*** Opening of Data to examine ***

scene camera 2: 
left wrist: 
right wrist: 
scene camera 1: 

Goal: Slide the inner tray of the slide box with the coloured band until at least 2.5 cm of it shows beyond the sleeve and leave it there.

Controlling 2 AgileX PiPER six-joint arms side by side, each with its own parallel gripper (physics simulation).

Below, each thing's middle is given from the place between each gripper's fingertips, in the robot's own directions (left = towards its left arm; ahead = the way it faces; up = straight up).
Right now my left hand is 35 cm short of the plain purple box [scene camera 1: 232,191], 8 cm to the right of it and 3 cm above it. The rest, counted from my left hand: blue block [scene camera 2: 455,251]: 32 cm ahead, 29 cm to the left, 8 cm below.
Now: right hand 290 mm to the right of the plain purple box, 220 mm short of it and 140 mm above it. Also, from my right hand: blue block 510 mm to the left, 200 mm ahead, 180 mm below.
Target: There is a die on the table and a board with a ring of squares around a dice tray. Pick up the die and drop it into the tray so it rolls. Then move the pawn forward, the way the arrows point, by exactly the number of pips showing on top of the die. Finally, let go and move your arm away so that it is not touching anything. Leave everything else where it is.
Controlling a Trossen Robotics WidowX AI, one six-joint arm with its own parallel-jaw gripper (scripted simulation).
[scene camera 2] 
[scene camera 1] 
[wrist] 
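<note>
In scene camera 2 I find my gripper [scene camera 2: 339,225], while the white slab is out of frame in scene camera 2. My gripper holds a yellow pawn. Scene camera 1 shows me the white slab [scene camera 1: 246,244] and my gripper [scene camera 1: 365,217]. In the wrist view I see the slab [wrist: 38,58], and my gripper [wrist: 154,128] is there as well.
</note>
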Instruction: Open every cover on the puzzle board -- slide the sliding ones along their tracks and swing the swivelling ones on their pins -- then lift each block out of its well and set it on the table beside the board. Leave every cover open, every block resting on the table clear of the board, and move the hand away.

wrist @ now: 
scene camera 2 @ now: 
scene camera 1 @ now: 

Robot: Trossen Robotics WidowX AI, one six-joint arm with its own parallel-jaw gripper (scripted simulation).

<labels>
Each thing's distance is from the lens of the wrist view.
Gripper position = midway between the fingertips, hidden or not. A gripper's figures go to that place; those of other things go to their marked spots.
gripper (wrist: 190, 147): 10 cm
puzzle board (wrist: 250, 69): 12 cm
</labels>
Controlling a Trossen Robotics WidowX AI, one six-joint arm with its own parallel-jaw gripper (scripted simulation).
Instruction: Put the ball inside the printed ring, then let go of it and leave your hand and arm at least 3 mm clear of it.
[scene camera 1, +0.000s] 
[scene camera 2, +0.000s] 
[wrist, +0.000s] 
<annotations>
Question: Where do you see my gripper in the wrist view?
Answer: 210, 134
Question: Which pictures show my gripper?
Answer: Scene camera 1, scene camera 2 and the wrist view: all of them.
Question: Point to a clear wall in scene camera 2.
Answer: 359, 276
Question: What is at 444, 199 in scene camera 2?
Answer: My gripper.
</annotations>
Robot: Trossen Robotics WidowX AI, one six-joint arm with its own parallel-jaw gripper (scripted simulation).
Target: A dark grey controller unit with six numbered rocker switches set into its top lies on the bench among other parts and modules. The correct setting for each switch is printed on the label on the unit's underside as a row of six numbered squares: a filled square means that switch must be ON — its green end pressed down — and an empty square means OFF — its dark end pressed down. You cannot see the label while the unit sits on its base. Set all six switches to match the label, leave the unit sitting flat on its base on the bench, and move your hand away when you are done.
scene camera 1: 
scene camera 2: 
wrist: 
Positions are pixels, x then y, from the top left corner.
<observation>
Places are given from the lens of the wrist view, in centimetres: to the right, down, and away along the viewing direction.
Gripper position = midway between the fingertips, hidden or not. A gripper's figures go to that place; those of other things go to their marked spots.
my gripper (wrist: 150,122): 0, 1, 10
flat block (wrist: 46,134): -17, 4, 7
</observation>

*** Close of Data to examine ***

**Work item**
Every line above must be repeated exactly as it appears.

**Solution for this exercise**
scene camera 2: 
left wrist: 
right wrist: 
scene camera 1: 

Goal: Slide the inner tray of the slide box with the coloured band until at least 2.5 cm of it shows beyond the sleeve and leave it there.

Controlling 2 AgileX PiPER six-joint arms side by side, each with its own parallel gripper (physics simulation).

Below, each thing's middle is given from the place between each gripper's fingertips, in the robot's own directions (left = towards its left arm; ahead = the way it faces; up = straight up).
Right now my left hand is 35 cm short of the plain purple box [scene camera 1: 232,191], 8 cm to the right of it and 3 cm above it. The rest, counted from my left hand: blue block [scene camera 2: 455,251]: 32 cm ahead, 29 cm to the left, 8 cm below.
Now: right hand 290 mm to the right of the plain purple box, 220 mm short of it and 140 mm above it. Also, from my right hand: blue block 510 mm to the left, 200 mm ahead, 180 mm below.
Target: There is a die on the table and a board with a ring of squares around a dice tray. Pick up the die and drop it into the tray so it rolls. Then move the pawn forward, the way the arrows point, by exactly the number of pips showing on top of the die. Finally, let go and move your arm away so that it is not touching anything. Leave everything else where it is.
Controlling a Trossen Robotics WidowX AI, one six-joint arm with its own parallel-jaw gripper (scripted simulation).
[scene camera 2] 
[scene camera 1] 
[wrist] 
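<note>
In scene camera 2 I find my gripper [scene camera 2: 339,225], while the white slab is out of frame in scene camera 2. My gripper holds a yellow pawn. Scene camera 1 shows me the white slab [scene camera 1: 246,244] and my gripper [scene camera 1: 365,217]. In the wrist view I see the slab [wrist: 38,58], and my gripper [wrist: 154,128] is there as well.
</note>
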Instruction: Open every cover on the puzzle board -- slide the sliding ones along their tracks and swing the swivelling ones on their pins -- then lift each block out of its well and set it on the table beside the board. Leave every cover open, every block resting on the table clear of the board, and move the hand away.

wrist @ now: 
scene camera 2 @ now: 
scene camera 1 @ now: 

Robot: Trossen Robotics WidowX AI, one six-joint arm with its own parallel-jaw gripper (scripted simulation).

<labels>
Each thing's distance is from the lens of the wrist view.
Gripper position = midway between the fingertips, hidden or not. A gripper's figures go to that place; those of other things go to their marked spots.
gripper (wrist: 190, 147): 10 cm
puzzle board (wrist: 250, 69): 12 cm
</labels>
Controlling a Trossen Robotics WidowX AI, one six-joint arm with its own parallel-jaw gripper (scripted simulation).
Instruction: Put the ball inside the printed ring, then let go of it and leave your hand and arm at least 3 mm clear of it.
[scene camera 1, +0.000s] 
[scene camera 2, +0.000s] 
[wrist, +0.000s] 
<annotations>
Question: Where do you see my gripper in the wrist view?
Answer: 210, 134
Question: Which pictures show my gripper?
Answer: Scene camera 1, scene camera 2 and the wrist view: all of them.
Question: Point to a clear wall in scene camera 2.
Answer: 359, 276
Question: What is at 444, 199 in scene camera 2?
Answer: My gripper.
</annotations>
Robot: Trossen Robotics WidowX AI, one six-joint arm with its own parallel-jaw gripper (scripted simulation).
Target: A dark grey controller unit with six numbered rocker switches set into its top lies on the bench among other parts and modules. The correct setting for each switch is printed on the label on the unit's underside as a row of six numbered squares: a filled square means that switch must be ON — its green end pressed down — and an empty square means OFF — its dark end pressed down. You cannot see the label while the unit sits on its base. Set all six switches to match the label, leave the unit sitting flat on its base on the bench, and move your hand away when you are done.
scene camera 1: 
scene camera 2: 
wrist: 
Positions are pixels, x then y, from the top left corner.
<observation>
Places are given from the lens of the wrist view, in centimetres: to the right, down, and away along the viewing direction.
Gripper position = midway between the fingertips, hidden or not. A gripper's figures go to that place; those of other things go to their marked spots.
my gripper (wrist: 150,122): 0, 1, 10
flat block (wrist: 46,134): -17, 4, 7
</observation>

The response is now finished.